A BABY who fought for survival after being born three months early has finally been released from hospital, five months after her birth.

Alison Marshall weighed 1lb 12oz after being born at 25 weeks and three days into her mother Marie Spooner’s pregnancy on November 2, last year.

After spending nearly five months in the neo-natal unit at the James Cook University Hospital, in Middlesbrough, Alison’s overjoyed family brought her home three weeks ago.

Although she still requires oxygen through a tube and needs regular check-ups, the baby now weighs 7lb 8oz and is settling into family life, in Barnard Castle, with her parents Miss Spooner and Gary Marshall, and older brother Karl, aged five, where she has been nicknamed ‘Lally’, meaning ‘little Ally’.

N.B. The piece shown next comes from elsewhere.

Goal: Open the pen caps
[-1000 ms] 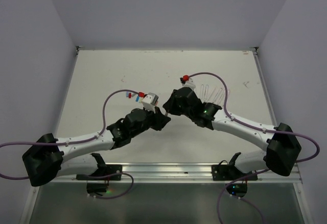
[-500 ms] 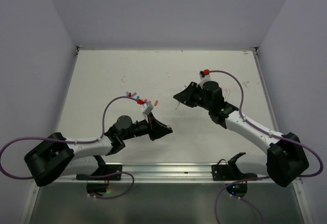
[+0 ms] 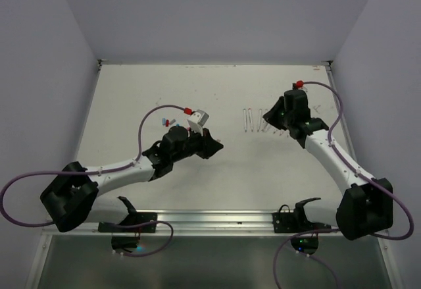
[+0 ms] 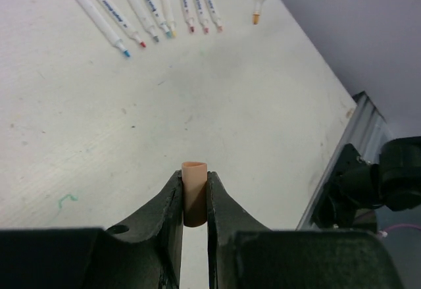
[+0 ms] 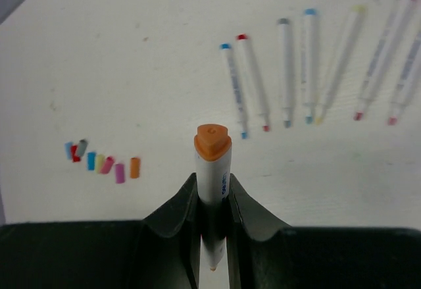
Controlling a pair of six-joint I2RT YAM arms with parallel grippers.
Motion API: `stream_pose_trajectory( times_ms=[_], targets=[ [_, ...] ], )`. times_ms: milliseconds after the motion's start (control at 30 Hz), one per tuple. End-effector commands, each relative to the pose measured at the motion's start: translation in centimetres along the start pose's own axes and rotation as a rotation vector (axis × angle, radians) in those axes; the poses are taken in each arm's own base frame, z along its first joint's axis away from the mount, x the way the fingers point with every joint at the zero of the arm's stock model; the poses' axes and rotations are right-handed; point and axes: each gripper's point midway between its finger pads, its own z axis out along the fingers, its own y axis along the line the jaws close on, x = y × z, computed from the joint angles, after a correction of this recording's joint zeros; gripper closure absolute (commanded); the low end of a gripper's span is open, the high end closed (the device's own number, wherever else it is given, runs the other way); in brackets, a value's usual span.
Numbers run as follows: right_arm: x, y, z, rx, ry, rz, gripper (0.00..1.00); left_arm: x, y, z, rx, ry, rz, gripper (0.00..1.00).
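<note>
My left gripper (image 4: 195,178) is shut on a short peach-orange pen cap (image 4: 194,197), which stands upright between the fingers and pokes out past their tips, above the table. From above, the left gripper (image 3: 216,147) sits left of centre. My right gripper (image 5: 212,185) is shut on a white pen (image 5: 212,164), its orange end toward the camera and its uncapped orange tip (image 4: 256,19) pointing down. The right gripper (image 3: 270,118) hangs over a row of several uncapped pens (image 3: 253,119) (image 5: 285,72) (image 4: 141,6). Several loose pen caps (image 5: 105,162) (image 3: 166,122) lie in a row at the left.
A metal rail (image 3: 217,220) runs along the near table edge, and grey walls close in the sides and back. Purple cables (image 3: 146,123) loop over both arms. Faint pen marks dot the white table (image 3: 197,91).
The grippers were together at the table's middle and have pulled apart. The right arm swung back right with the pen to above the pen row; the left kept the cap and stayed near centre.
</note>
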Motion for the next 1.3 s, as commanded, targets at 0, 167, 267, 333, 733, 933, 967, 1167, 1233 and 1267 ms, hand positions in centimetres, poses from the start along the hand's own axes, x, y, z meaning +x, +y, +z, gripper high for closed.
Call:
stream_pose_trajectory(
  times_ms=[0, 167, 267, 333, 733, 933, 967, 1167, 1233, 1267],
  targets=[
    [-0.3, -8.1, -0.4, 0.255, 0.062, 0.036, 1.00, 0.0, 3.5, 0.8, -0.157, 0.056, 0.057, 1.00],
    [-2.1, -14.3, -0.5, 0.450, 0.072, 0.038, 1.00, -0.3, 4.5, 3.2, -0.174, 0.090, 0.078, 1.00],
    [-2.6, -16.5, 0.0, 0.519, 0.082, 0.040, 1.00, 0.0, 6.1, 4.7, -0.219, 0.129, 0.091, 1.00],
    [-2.9, -17.3, 0.3, 0.559, 0.080, 0.020, 1.00, 0.2, 7.7, 5.7, -0.260, 0.148, 0.101, 1.00],
    [-4.8, -22.5, 2.9, 0.679, 0.135, 0.046, 1.00, 0.5, 14.1, 8.5, -0.472, 0.227, 0.204, 1.00],
    [-4.7, -23.7, 5.6, 0.689, 0.173, 0.028, 1.00, 0.2, 16.2, 8.6, -0.535, 0.235, 0.229, 1.00],
    [-4.7, -24.0, 6.2, 0.696, 0.187, 0.024, 1.00, 0.2, 16.7, 8.5, -0.552, 0.240, 0.240, 1.00],
    [-4.4, -24.9, 7.0, 0.718, 0.204, -0.001, 0.96, 0.7, 18.5, 8.4, -0.611, 0.262, 0.261, 1.00],
    [-4.4, -24.9, 7.0, 0.716, 0.201, -0.001, 0.92, 1.0, 18.8, 8.4, -0.614, 0.269, 0.263, 1.00],
    [-4.4, -24.8, 7.1, 0.710, 0.202, -0.001, 0.91, 1.0, 18.9, 8.3, -0.626, 0.269, 0.261, 1.00]
  ],
)
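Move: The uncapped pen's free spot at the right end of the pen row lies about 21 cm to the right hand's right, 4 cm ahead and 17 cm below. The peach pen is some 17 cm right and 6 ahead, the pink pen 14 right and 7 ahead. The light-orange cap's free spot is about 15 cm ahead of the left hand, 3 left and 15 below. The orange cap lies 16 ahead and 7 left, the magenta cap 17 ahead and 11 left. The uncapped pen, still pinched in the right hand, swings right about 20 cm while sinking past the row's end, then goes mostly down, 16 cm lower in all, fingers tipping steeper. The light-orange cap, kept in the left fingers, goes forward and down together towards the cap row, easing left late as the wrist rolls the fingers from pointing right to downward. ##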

Miss Spooner said: “We are thrilled to have her home.

“She is a good-natured baby, the only time she screams just before feeding time, but apart from that she is fine.

“When the nurse told us she could go home I had to double check what she had just said.”

Mr Marshall added: “I thought it was going to be a very different story the night Marie rang me to say Alison had been born.

“It was terrifying. It is still scary but now it is also exciting.

"I am over the moon that we are a complete family now.

“Alison has some slight hearing problems but considering what she has been through I think she has been very lucky.”

The couple thanked hospital staff, in Middlesbrough, for everything they had done for Alison.

They described her as “a daddy’s girl” and said that Karl had created collages of press cuttings telling the story of Alison’s traumatic birth.

Miss Spooner and Mr Marshall lodged an official complaint about their experience in Darlington Memorial Hospital, where Alison was born, after staff took 90-minutes to examine Miss Spooner when she attended the maternity unit suffering from contractions and repeatedly her that she was not in labour.

The couple recently received a letter from the hospital stating that staff would receive feedback on the importance of timely assessments on women admitted to the labour ward and that there were plans to create a triage facility using money recently awarded from the Department of Health.